Give back the full listing exactly, setting the pictures aside.
--- START ---
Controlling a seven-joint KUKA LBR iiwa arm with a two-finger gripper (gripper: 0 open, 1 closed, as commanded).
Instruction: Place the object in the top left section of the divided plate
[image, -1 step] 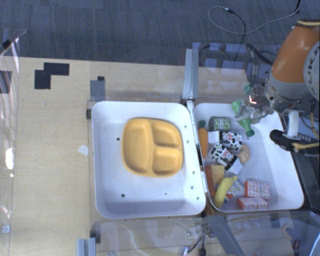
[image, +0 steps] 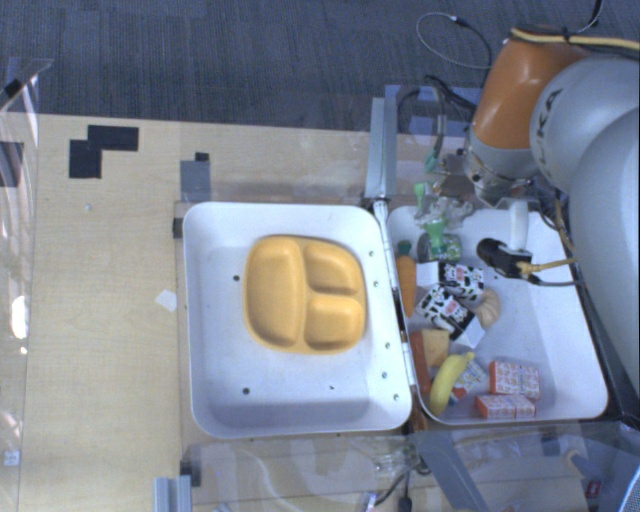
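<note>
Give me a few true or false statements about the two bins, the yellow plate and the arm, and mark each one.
1. The yellow divided plate lies in the left bin. True.
2. A banana lies on the plate. False: it lies in the right bin.
3. The carrot lies along the right bin's left wall. True.
4. The plate's sections hold toys. False: they are bare.
5. The gripper is over the right bin's far end. True.
</note>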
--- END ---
**Completed exercise:**
Controlling a seven-joint KUKA LBR iiwa arm with a two-finger gripper (gripper: 0 open, 1 closed, as commanded).
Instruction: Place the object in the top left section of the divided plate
[image, -1 step] 
[image, +0 steps] 
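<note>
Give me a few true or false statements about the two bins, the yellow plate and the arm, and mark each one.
1. The yellow divided plate lies in the left bin. True.
2. A banana lies on the plate. False: it lies in the right bin.
3. The carrot lies along the right bin's left wall. True.
4. The plate's sections hold toys. False: they are bare.
5. The gripper is over the right bin's far end. True.
</note>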

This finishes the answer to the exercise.